#### [GOAL OF THE EXERCISE]
Every line from the line containing "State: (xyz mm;" through the final line of the data is to be printed exactly; no other line is to appear.

########################################

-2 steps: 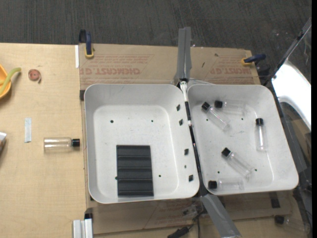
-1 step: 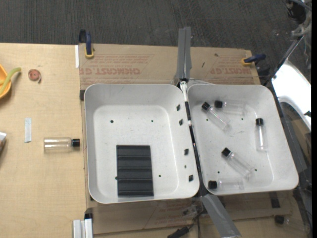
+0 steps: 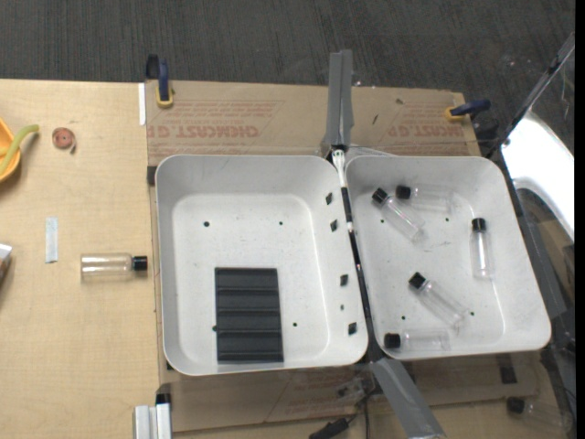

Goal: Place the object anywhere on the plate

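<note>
A black ribbed plate (image 3: 247, 315) lies flat in the left bin (image 3: 183, 245), towards its front. Several clear vials with black caps lie scattered in the right bin (image 3: 512, 245): one near the back left (image 3: 400, 212), one on the right side (image 3: 479, 247), one in the middle front (image 3: 439, 300), and one along the front wall (image 3: 419, 341). All of them lie on their sides, apart from the plate. A pale part of the arm (image 3: 541, 167) stands at the right edge, outside the bins.
On the wooden bench to the left lie another clear vial (image 3: 110, 264), a small pink disc (image 3: 62, 138) and an orange bowl (image 3: 5, 150). Clamps (image 3: 161, 79) (image 3: 466, 110) hold the cardboard under the bins. A grey divider bar (image 3: 340, 99) rises between the bins.
</note>
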Robot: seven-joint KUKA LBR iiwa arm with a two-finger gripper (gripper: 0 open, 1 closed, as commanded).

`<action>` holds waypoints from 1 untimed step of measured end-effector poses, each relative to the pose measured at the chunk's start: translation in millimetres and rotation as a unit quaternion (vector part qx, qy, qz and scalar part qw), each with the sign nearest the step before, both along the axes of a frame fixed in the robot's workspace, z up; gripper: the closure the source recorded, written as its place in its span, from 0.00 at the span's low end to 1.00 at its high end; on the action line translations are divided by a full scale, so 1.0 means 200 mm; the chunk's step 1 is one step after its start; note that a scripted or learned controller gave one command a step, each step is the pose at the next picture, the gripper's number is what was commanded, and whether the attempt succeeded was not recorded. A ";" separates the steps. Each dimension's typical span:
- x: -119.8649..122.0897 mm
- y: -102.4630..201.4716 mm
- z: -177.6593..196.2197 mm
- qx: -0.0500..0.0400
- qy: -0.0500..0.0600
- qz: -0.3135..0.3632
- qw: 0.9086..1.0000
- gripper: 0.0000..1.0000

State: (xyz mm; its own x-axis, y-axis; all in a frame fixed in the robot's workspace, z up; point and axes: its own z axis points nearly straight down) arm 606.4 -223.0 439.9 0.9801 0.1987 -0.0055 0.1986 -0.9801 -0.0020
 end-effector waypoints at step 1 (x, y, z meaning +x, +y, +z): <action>0.18 0.36 0.00 0.000 -0.001 0.000 1.000 0.00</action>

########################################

#### [ANSWER BOX]
State: (xyz mm; its own x-axis, y-axis; all in a frame fixed in the robot's workspace, z up; point and axes: its own z axis points nearly straight down) arm 606.4 -223.0 439.9 0.9801 0.1987 -0.0055 0.1986 -0.9801 -0.0020
 end-effector waypoints at step 1 (x, y, z meaning +x, +y, +z): <action>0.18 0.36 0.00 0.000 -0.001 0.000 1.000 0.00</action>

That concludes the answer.